#### Task item:
Please find the lines in the entries below that contain the word "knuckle", and copy each one.

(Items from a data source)
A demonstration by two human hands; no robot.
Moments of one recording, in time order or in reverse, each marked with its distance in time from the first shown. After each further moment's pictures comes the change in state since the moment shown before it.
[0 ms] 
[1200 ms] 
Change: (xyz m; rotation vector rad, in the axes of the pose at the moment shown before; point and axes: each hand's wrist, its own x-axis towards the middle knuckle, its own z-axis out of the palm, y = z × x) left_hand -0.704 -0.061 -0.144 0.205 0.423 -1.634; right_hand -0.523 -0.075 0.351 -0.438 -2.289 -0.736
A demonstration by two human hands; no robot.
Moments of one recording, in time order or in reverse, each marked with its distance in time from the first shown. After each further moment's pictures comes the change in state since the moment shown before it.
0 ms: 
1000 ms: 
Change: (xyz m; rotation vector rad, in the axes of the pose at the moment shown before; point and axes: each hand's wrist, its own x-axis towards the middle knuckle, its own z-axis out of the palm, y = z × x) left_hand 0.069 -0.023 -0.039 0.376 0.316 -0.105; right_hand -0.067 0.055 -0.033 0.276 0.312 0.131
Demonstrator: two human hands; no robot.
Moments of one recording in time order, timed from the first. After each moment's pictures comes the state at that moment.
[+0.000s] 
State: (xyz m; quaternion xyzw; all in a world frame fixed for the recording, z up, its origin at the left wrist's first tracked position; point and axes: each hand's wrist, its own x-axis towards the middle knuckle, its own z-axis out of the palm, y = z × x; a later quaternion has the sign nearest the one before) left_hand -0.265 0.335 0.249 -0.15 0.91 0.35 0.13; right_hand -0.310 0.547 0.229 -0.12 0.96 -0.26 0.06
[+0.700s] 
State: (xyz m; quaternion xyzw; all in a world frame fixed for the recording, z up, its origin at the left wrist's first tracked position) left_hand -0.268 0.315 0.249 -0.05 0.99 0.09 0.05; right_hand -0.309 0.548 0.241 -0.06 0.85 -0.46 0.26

#### Result of this task:
Change: (xyz m; rotation vector rad, in the axes of the pose at the moment shown before; point and axes: each hand's wrist, its own x-axis towards the middle knuckle, its own z-axis out of the palm, y = z × x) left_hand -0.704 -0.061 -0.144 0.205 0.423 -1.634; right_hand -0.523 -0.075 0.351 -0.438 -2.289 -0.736
Change: (xyz m; rotation vector rad, in the axes of the pose at the moment shown before; point and axes: each hand's wrist, its own x-axis towards the middle knuckle, its own z-axis out of the palm, y = z × x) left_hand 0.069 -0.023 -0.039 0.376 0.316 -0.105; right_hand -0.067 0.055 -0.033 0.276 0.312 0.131
State: (xyz m; quaternion xyzw; all in a world frame fixed for the recording, z up, its origin at the left wrist's first tracked position; point and axes: each hand's wrist, its own x-axis towards the middle knuckle, its own z-axis out of the palm, y = z × x; a later quaternion has the sign nearest the one before) left_hand -0.265 0.335 0.249 -0.15 0.91 0.35 0.13; right_hand -0.310 0.547 0.229 -0.12 0.96 -0.26 0.06

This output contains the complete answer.